- Activity -
Write out exactly the lines of the entries below from the one holding "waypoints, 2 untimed" to the one holding "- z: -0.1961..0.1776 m", inclusive, and leave out all other lines.

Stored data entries

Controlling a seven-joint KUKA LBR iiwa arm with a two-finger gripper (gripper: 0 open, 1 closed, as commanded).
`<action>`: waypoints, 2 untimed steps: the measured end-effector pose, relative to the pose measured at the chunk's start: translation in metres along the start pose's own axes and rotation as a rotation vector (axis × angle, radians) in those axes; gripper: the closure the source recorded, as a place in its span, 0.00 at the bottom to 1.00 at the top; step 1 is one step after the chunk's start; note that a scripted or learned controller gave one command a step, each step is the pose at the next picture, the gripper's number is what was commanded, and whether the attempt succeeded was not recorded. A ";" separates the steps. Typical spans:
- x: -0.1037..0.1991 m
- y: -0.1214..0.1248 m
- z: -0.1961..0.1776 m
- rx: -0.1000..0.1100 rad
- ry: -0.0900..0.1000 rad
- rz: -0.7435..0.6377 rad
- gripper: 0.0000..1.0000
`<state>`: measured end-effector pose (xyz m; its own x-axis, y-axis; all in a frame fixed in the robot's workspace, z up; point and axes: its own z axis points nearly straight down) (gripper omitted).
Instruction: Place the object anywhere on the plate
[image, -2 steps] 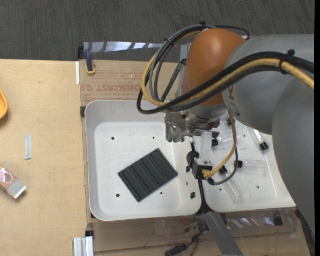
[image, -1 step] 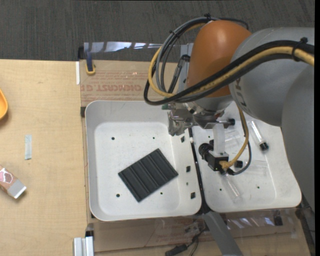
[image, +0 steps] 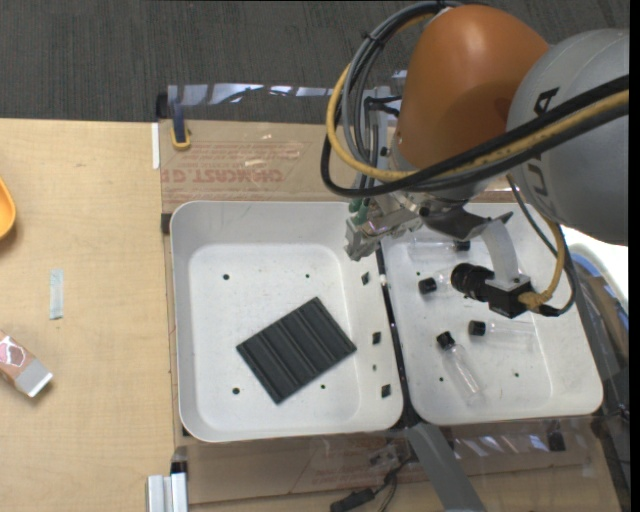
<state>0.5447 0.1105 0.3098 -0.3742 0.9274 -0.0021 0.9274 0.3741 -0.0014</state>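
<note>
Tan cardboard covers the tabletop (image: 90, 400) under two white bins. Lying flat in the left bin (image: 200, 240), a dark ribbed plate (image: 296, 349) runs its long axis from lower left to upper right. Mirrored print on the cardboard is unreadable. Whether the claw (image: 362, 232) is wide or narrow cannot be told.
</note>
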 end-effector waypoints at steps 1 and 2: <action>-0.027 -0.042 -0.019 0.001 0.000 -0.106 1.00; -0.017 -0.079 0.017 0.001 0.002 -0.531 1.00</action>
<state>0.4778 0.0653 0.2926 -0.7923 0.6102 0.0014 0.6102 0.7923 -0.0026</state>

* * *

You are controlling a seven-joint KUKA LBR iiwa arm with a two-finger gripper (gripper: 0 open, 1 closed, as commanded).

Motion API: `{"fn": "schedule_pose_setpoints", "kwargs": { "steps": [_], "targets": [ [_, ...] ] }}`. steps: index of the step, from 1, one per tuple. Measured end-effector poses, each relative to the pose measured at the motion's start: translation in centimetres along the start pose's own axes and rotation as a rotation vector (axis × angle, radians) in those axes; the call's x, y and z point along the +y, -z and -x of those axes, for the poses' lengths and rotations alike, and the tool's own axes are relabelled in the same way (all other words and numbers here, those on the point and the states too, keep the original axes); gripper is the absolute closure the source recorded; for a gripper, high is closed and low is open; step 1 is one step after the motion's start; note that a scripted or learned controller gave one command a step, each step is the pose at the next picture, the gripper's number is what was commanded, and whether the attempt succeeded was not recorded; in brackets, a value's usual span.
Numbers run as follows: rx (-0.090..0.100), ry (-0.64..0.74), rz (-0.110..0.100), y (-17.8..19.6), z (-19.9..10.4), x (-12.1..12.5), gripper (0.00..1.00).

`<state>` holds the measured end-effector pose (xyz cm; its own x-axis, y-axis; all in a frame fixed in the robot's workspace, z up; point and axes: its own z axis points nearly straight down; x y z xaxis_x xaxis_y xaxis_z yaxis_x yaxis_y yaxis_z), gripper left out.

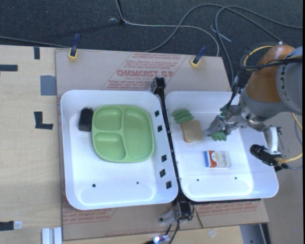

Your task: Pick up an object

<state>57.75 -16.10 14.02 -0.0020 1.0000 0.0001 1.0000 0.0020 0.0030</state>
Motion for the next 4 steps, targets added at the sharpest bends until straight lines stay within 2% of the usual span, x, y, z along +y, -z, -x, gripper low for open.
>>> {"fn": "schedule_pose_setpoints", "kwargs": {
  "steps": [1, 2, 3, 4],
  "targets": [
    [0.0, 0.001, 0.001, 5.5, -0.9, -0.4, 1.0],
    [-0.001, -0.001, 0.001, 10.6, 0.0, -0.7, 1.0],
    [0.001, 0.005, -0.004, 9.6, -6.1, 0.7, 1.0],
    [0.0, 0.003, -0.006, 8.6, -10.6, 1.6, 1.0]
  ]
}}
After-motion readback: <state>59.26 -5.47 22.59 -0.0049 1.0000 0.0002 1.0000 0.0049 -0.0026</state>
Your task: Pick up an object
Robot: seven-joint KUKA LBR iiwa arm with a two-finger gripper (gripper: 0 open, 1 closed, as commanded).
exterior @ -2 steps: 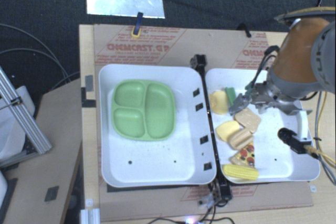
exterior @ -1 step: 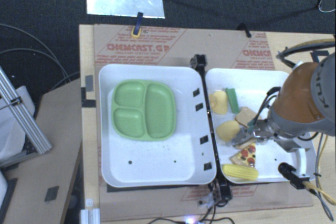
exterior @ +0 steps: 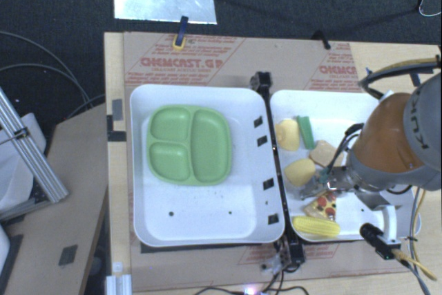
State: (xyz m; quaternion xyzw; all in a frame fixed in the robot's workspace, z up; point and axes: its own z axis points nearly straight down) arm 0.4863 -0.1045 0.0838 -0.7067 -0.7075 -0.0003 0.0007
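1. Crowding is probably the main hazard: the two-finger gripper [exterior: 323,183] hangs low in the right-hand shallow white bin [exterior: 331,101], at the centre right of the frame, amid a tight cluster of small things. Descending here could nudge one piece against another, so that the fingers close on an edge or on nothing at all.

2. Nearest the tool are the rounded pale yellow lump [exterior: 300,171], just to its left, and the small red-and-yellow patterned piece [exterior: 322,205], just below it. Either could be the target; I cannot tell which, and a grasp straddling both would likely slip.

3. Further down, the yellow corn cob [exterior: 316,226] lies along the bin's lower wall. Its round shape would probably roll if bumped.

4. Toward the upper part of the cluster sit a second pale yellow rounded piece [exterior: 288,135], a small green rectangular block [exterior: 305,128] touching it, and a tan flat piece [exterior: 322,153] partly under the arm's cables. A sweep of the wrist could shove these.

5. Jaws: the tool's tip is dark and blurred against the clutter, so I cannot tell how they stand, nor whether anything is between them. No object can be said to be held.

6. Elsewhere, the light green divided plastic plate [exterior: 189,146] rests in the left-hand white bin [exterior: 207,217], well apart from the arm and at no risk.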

- Result of the task -
`<action>`: waypoints, 2 untimed steps: the measured end-effector pose, relative to the pose measured at the chunk's start: translation in metres along the start pose's own axes and rotation as a rotation vector (axis × angle, radians) in those axes; gripper: the closure the source recorded, as a place in its span, 0.00 at the bottom to 1.00 at the top; step 1 is one step after the chunk's start; note that a scripted or learned controller gave one command a step, each step is the pose at the next picture, the gripper's number is what was commanded, and whether the attempt succeeded was not recorded. A ";" separates the steps. Typical spans:
- x: -0.1037..0.1991 m
- y: -0.1214..0.1248 m
- z: -0.1961..0.1776 m

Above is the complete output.